Two cases, Hopkins v. BCI Coca-Cola Bottling Company of Los Angeles, No. 13-56126 and Sierra v. Oakley Sales Corp., No. 13-55891, remain for Ninth Circuit review, presenting the same question of PAGA waiver enforceability. While oral argument for those cases was consolidated with Sakkab on May 25, 2015, it is unclear whether the Ninth Circuit will rule separately on them.
On Friday, October 2, 2015, California Governor Jerry Brown signed legislation to rein in PAGA actions asserting non-compliance with itemized wage statement requirements contained in California Labor Code Section 226(a).
Actions alleging wage statement violations have become all too common and emerged after a 2013 amendment to Section 226. Under prior law employers could do nothing after they received an employee notice that their statements were non-compliant. Now, the Governor’s approval of Assembly Bill 1506 gives employers a 33 calendar day window to “cure” wage statement problems and avoid a PAGA lawsuit.

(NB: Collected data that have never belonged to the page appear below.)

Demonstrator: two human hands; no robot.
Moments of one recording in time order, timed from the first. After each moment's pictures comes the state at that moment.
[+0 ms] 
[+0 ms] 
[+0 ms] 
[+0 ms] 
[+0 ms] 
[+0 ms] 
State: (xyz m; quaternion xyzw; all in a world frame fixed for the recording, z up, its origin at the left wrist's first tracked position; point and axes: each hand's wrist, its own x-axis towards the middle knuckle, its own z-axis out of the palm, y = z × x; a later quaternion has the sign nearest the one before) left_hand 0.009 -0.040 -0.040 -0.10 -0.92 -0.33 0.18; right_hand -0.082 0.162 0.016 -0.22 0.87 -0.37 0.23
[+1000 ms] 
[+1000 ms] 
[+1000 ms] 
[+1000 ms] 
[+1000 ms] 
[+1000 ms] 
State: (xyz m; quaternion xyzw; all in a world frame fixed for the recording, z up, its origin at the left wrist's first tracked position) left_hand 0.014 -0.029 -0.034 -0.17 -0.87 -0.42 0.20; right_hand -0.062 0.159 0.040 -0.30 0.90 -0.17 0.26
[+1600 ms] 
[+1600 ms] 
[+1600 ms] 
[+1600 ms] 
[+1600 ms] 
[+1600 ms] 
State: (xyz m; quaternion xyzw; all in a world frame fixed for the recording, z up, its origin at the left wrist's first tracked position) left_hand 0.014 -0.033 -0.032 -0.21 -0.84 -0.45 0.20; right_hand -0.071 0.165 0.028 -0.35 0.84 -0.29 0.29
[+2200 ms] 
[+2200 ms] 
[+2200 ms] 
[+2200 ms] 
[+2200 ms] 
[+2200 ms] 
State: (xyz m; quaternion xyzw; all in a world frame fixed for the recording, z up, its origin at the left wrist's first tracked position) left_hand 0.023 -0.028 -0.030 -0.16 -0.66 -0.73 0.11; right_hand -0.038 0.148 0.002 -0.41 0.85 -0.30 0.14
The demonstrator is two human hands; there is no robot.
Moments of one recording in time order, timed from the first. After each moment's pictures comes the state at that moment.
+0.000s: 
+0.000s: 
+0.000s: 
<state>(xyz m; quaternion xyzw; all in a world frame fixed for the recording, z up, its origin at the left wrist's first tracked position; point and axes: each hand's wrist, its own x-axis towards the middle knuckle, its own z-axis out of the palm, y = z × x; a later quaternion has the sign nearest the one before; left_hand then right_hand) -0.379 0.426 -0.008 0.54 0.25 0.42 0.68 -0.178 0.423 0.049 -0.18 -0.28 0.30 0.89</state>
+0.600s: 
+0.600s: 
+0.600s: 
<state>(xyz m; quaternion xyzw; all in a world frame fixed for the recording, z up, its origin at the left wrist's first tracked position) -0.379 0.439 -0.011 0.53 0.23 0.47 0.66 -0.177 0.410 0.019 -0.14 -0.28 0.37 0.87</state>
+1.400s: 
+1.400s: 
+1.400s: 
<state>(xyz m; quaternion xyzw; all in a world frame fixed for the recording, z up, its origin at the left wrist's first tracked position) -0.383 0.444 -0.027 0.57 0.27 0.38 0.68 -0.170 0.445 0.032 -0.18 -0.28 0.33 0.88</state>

To take advantage of the amendment, employers must give fully compliant itemized wage statements to all allegedly aggrieved employees for each pay period in the three years prior to the date of the written notice.
Bottom line: Barring possible en banc or Supreme Court review of the issue, the Sakkab opinion creates another impediment to full enforcement of representative actions waivers in California courts. However, the new amendment to California law, at least, provides employers with a means to stem the tide of PAGA actions based on non-compliant wage statements.